Gray incorporates manual therapy by telling us that we should use manual therapy intervention to treat dysfunctional and painful patterns…meaning that if someone gets anterior ankle pain with a deep squat, we should mobilize the talus posteriorly to abolish that pain (if that is in fact the movement restriction at the talocrural joint). Gray then states that as we are treating the painful pattern with manual therapy, we should be using corrective exercise to treat the dysfunctional non-painful patterns…meaning that if someone has very poor weight shifting with single leg standing but no pain, we should treat that problem with corrective exercise because it will lead to painful dysfunction at some point down the road anyway.
He went on to discuss what the FMS and SFMA are and how they can be incorporated to the manual therapists everyday practice. He ended by saying “we manage peoples blood pressure before symptoms appear, why not movement?”
I was surprised to learn that many foreign therapists have never heard of Gray Cook or his work. I believe that him being invited as a keynote speaker at an international manual therapy conference is a testament to how much his systems have impacted the orthopaedic community at large. I foresee his textbook, Movement, becoming a standard resource for all physiotherapy students in the future. He lays out the foundations of movement that incorporates assessing and treating dysfunction to help patients get and stay out of pain..and really, isn’t that the goal?

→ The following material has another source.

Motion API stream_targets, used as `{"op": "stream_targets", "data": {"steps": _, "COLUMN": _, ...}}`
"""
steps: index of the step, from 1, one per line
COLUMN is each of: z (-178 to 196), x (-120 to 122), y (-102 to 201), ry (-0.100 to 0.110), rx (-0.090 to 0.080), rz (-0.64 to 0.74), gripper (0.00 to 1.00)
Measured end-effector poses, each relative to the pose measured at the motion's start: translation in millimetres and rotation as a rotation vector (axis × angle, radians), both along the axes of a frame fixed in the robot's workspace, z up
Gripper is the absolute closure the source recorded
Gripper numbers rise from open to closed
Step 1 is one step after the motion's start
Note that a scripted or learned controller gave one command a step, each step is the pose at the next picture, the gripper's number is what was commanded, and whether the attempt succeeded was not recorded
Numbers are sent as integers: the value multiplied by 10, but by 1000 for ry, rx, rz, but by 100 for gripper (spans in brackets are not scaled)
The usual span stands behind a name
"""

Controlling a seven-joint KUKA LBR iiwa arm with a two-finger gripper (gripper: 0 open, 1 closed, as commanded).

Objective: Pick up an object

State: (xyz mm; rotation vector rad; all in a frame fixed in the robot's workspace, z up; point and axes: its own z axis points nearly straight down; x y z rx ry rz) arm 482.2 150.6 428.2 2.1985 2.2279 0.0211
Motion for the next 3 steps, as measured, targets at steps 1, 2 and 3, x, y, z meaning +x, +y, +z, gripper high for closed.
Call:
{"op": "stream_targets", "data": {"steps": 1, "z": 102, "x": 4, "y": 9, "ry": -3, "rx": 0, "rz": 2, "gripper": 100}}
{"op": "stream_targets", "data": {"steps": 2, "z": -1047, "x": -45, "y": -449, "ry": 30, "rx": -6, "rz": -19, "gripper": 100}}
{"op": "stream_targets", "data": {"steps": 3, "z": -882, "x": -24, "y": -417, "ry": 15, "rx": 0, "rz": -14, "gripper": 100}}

Gray Cook’s career started with an undergraduate degree in sports medicine and exercise science with minors in athletic training and psychology. His interest took him to the University of Miami where he studied physical therapy and furthered his strength and conditioning development and he is a certified strength coach and licensed physical therapist in the same year. His work has targeted fundamental errors in the way that exercise and rehabilitation have been practiced, overlap and even collide. With this work Gray has introduced a systems approach to understanding, training and rehabilitating movement. Fundamental systems minimize logistical errors and will improve communication between the many disciplines that exercise and rehabilitate the masses. Cook suggests that we must map movement patterns and consider movement as a behavior and not simply as clean mechanical data. These basic movement behaviors should be rated and ranked to identify the most fundamental limitation to provide the most logical starting point. He says we must also develop better understanding of how movement patterns are learned, maintained, and restored. Cook’s work cuts to the core of problems like low back pain, obesity, and the general physical decline of a modern culture. By revisiting the natural developmental principals that all infants employ as they learn to walk, run and climb, Gray forces us to rethink motor learning, and modern conditioning practices, corrective exercise, and rehabilitation. In the end Cook contends that we should adhere to natural principles of movement with a systematic approach and let our exercise and rehabilitation methods justify themselves.